BBC
Os Emirados Árabes Unidos (EAU) sofreram novos ataques com drones que atingiram o principal terminal petrolífero de Fujairah e o Aeroporto Internacional do Dubai, no meio da contínua investida iraniana contra infraestruturas de transporte e petrolíferas no Golfo.
Os voos foram temporariamente suspensos esta segunda-feira depois de ter deflagrado um incêndio nas proximidades do aeroporto, na sequência de um “incidente com um drone”. Também se registou um incêndio após um ataque com drones à zona portuária e industrial estrategicamente importante de Fujairah, uma das maiores instalações de armazenamento de petróleo da região.
As defesas aéreas dos EAU intercetaram seis mísseis balísticos e 21 drones nesta segunda-feira, segundo o Ministério da Defesa. O Irão já lançou mais de 1900 mísseis e drones contra os EAU desde o início da guerra entre os EUA, Israel e o Irão.

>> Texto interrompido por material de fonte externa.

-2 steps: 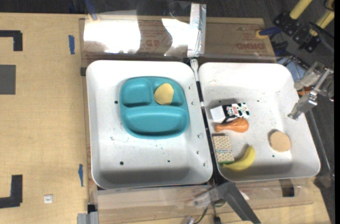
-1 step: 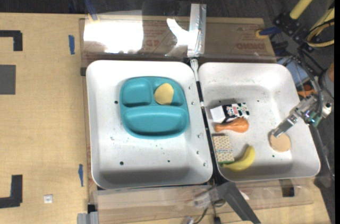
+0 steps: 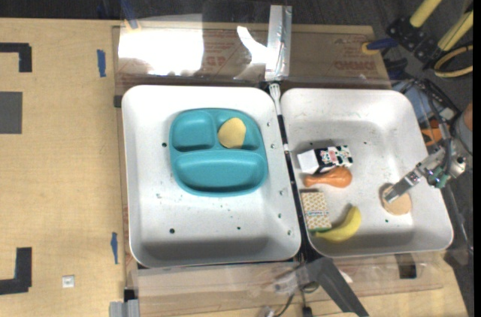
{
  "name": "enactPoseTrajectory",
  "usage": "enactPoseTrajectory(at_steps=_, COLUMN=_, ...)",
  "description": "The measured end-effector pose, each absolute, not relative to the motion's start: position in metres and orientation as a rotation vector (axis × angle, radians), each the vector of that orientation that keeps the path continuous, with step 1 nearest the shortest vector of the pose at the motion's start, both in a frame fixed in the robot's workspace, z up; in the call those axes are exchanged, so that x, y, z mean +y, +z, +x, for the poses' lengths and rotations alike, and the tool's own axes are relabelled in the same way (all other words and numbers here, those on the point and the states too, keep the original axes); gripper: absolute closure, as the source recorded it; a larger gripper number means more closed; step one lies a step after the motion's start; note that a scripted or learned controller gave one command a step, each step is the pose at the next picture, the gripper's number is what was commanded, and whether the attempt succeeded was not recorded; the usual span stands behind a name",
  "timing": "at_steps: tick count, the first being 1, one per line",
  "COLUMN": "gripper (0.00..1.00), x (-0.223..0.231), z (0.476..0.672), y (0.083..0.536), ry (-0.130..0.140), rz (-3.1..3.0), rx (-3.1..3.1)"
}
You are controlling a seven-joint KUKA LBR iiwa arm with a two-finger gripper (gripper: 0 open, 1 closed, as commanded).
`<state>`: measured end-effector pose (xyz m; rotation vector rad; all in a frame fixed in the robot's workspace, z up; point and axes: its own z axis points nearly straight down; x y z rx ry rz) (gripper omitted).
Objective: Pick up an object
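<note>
Currently the gripper (image 3: 394, 193) is being positioned over a flat tan disc (image 3: 398, 204) in the right bin (image 3: 376, 109); jaw state cannot be told. Disc is being judged light, thin, hard to edge-grip.

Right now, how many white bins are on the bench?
2. The left bin holds a teal tray; the right bin is beside it, where the gripper reaches in.
</note>
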<state>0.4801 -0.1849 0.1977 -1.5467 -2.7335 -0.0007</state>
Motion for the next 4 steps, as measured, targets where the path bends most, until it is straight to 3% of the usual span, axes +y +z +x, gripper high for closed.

O ataque de hoje é o terceiro incidente nas proximidades do aeroporto do Dubai desde o início do conflito. Alguns voos sofreram atrasos, enquanto outros foram cancelados, num novo golpe para a imagem de segurança e estabilidade do país.
O setor energético dos EAU foi também alvo: um drone atingiu um petroleiro no sábado e outro atingiu as instalações petrolíferas esta segunda-feira, causando um incêndio. As operações de carregamento de petróleo no porto de Fujairah foram temporariamente suspensas para avaliação de danos.
Fujairah, situada na costa leste dos EAU, no Golfo de Omã, tem a particularidade de permitir que os navios evitem a navegação pelo Estreito de Ormuz, desempenhando um papel crucial para manter o fluxo global de abastecimentos quando esta via está bloqueada. A cidade portuária está estrategicamente posicionada para contornar o Estreito, sendo utilizada pela petrolífera estatal Adnoc para escoar petróleo bruto, o tipo de crude preferido pelos compradores asiáticos.
Os ataques a Fujairah evidenciam a vulnerabilidade das infraestruturas do Golfo, num momento em que o Irão pretende perturbar o fluxo energético.
Apesar dos ataques, o governo dos EAU garantiu que o país irá “recuperar” do conflito, sublinhando a resiliência da sua economia.